Hannah Dingley

Personal information
- Date of birth: 19 July 1983 (age 43)
- Place of birth: St Albans, England

Managerial career
- Years: Team
- 2019–2024: Forest Green Rovers academy
- 2023: Forest Green Rovers (caretaker)

= Hannah Dingley =

Welsh football coach (born 1983)

Hannah Dingley (born 19 July 1983) is a Welsh football coach and administrator who has served as Girls' Head of Academy at Manchester City since May 2025.

Prior to working with Manchester City, Dingley has served as the academy manager of club Forest Green Rovers. She was the first woman to have been in charge of a professional men's team, and the only in English football. She has also been in the role of Head of Women's and Girls Football with the Football Association of Ireland.

==Early life and education==
Born in St Albans, Dingley was raised in Carmarthenshire, Wales, moving there at the age of four as her parents were from the area. As a youth, football was her passion and a "strong part of her family culture". As her school did not have a girls' team, she played for the local boys' club. She began coaching men's teams at aged 17. She attended Loughborough University and coached teams there, including boys' university teams and men's non-league football. She also undertook work experience at Swansea City.

Dingley earned a Bachelor of Science (BSc) in Sport and Exercise Science and Masters of Science (MSc) in Coaching from Loughborough. In a work experience role with Swansea City, Dingley would observe manager Jan Mølby training the team and during match days. This experience strengthened Dingley's desire to work in a managerial role in football.

Dingley holds a UEFA Pro Licence.

==Career==

It frustrates me that female coaches might think the female game might be their only opportunity in the game. There are lots of opportunities in the men's game, academy football is massive. I was told I got the job because I was the best person for it.
— Hannah Dingley

Dingley worked as a course leader at Loughborough College in Sport & Exercise Science at the University of Wolverhampton in Sports Coaching Practice. She began her professional coaching career in 2011 with the Notts County under-9 boys team and Lincoln Ladies, later choosing to work exclusively with the ladies team.

In 2013 while working as a coach for Gresley, Dingley was subjected to verbal abuse by Northwich Victoria manager Lee Ashcroft, resulting in Ashcroft receiving a 10 match ban for using abusive and/or insulting words. She also worked at Shepshed Dynamo and Leicester Nirvana.

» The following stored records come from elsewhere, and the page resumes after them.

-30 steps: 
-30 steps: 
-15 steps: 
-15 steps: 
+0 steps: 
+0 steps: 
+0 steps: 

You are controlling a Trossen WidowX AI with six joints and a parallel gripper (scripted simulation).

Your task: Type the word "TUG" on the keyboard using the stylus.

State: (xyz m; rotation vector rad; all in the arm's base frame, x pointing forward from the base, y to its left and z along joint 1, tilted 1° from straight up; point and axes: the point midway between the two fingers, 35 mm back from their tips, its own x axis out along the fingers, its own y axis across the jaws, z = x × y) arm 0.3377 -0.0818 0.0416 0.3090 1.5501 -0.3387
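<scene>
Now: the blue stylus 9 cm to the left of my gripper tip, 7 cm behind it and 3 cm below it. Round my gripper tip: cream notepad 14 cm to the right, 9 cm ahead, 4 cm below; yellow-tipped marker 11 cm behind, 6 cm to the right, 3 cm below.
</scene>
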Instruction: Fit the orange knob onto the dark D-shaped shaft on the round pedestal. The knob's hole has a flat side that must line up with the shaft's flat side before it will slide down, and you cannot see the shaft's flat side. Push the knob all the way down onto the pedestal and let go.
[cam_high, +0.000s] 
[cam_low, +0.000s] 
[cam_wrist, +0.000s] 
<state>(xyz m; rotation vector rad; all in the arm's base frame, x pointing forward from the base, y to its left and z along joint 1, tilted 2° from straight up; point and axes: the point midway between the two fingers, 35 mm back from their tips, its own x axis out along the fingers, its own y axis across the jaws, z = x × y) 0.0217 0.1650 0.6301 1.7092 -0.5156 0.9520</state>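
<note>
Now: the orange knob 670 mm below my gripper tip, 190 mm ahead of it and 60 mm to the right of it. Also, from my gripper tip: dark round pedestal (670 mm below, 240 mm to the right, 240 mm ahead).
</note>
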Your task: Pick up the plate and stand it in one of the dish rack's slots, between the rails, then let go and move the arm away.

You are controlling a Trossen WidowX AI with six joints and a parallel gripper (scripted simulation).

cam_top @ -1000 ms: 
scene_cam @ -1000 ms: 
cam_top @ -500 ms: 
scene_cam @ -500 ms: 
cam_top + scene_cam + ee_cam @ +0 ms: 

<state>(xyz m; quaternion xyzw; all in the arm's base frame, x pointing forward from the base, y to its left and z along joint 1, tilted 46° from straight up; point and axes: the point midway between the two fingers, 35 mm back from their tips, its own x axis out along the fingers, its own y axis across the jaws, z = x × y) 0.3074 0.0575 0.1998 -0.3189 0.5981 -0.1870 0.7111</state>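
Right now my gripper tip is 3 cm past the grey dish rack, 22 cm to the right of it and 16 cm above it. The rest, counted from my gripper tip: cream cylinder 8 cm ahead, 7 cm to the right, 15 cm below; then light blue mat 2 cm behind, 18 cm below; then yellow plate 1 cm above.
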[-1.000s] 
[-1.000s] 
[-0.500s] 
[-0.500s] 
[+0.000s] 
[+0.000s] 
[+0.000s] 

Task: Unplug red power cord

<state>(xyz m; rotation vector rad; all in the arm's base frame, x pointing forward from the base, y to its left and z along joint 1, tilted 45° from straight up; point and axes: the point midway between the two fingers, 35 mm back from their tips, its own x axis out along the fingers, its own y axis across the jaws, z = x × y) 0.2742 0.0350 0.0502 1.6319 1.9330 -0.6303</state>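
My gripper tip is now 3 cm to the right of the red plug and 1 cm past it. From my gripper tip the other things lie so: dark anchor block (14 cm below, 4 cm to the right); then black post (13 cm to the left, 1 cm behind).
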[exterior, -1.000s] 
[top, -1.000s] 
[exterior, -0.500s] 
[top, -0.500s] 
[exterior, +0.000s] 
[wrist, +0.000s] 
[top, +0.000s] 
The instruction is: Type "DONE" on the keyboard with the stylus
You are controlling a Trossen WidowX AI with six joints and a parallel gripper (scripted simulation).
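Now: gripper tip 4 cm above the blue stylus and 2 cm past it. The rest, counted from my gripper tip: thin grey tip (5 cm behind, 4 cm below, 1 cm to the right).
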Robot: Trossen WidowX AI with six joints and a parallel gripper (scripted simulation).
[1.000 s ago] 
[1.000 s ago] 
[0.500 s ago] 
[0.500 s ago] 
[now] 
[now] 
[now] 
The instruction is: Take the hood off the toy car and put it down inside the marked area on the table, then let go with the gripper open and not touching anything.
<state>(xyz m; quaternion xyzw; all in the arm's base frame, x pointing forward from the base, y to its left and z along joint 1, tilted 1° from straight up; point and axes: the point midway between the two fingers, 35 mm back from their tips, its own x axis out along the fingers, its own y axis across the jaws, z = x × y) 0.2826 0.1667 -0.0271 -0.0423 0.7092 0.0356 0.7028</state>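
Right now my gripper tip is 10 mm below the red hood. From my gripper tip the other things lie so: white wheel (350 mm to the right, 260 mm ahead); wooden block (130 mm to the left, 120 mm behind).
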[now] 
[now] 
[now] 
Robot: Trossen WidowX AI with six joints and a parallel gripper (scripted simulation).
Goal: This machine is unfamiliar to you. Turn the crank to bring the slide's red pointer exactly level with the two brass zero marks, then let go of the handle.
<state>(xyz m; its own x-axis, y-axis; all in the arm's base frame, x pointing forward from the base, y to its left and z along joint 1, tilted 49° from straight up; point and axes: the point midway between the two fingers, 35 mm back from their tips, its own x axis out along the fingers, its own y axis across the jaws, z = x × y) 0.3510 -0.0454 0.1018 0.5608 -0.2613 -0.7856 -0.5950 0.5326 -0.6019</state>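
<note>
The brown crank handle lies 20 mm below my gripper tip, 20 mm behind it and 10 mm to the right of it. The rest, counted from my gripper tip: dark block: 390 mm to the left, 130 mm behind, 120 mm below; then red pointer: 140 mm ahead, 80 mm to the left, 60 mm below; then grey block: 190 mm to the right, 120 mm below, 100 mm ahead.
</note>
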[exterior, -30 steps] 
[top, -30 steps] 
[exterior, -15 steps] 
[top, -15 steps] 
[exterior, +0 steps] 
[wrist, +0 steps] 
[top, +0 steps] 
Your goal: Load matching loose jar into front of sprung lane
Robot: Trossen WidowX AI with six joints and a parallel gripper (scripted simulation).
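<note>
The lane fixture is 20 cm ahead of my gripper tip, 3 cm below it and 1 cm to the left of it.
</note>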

In 2013, she joined Burton Albion as an academy coach. From 2016 to 2019, she was a coach for their senior men's team.

In 2019, Dingley was hired as an academy manager at Forest Green Rovers, making her the first woman to take charge of a men's academy team in England. In 2021, she launched a girls' academy for Forest Green.

On 4 July 2023, she was appointed caretaker manager of Forest Green following the sacking of Duncan Ferguson. This move made Dingley the first woman to take charge of a men's senior English professional football team. Of the new role, Dingley said, "I've coached men for 20-odd years. This isn't different to me and I've never had a problem with players. They just want good coaching and a good programme." Forest Green owner Dale Vince noted, "It was a very simple decision. Hannah was the most qualified person at the club for the job. Nothing else came into frame."

She left her role as Rovers' caretaker manager on 17 July 2023, being replaced on a permanent basis by David Horseman. She returned to her role as the head of the academy.

In April 2024, the Football Association of Ireland announced that Dingley was to be appointed to the role of Head of Women's and Girls' Football from May. She resigned from her position in May 2025 after a year in the role, to join Manchester City as Girls' Head of Academy.